Je l'ai branché sur le port USB de ma micro chaine JVC (UX-G38, si quelqu'un a la même...), mais la chaine affiche "no file". Là, j'étais désespérée ! Quand je l'avais achetée l'an passé j'avais bien dit au vendeur de la fnac que je voulais pouvoir écouter un ipod dessus. Je ne comptais pas acheter un autre équipement pour la maison.

Est-ce que vous pouvez me conseiller quelquechose ? Y a-t-il une solution ? Un câble, je ne sais pas... 

J'espère que vous pourrez m'aider. Merci pour tout.


----------



## itako (17 Décembre 2008)

jack to rca


----------



## Ba0 (17 Décembre 2008)

+1, je fais ça et tout marche très bien. N'oublie pas de regler ta chaine sur le mode Aux.


----------



## itako (18 Décembre 2008)

et de privilégier l'amplification du son du côté de la chaine !


----------



## pb271 (30 Décembre 2008)

Bonjour à tous, j'ai le même problème avec la chaîne jvc mais g60, mais je suppose que ce doit être la même solution. J'ai acheté le câble rca apple mais le comment le brancher? Pas de connectique blanche et rouge... J'ai par ailleurs essayé la connection USB mais il ne reconnait rien!

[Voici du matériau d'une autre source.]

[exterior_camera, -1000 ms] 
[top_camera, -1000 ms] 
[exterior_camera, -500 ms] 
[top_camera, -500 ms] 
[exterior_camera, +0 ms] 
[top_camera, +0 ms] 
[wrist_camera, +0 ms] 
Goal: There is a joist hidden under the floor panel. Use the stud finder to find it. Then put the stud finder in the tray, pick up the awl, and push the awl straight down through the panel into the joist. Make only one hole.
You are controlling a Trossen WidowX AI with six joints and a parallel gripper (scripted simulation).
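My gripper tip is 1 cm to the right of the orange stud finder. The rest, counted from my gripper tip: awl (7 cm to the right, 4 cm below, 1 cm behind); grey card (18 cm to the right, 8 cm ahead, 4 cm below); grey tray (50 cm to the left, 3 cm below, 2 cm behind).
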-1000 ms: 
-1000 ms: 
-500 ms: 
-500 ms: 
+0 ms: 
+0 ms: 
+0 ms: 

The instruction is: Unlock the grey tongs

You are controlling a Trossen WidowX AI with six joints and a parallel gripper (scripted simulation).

Merci de votre aide!


----------



## Psycho_fls (2 Février 2009)

Si ta chaîne ne possède pas d'entrée RCA, tu as acheté un câble... qui te servira peut-être à étendre ton linge.

En revanche, les sets  d'enceintes ne coûtent plus très cher, de même que les stations d'accueil pour iPod.


----------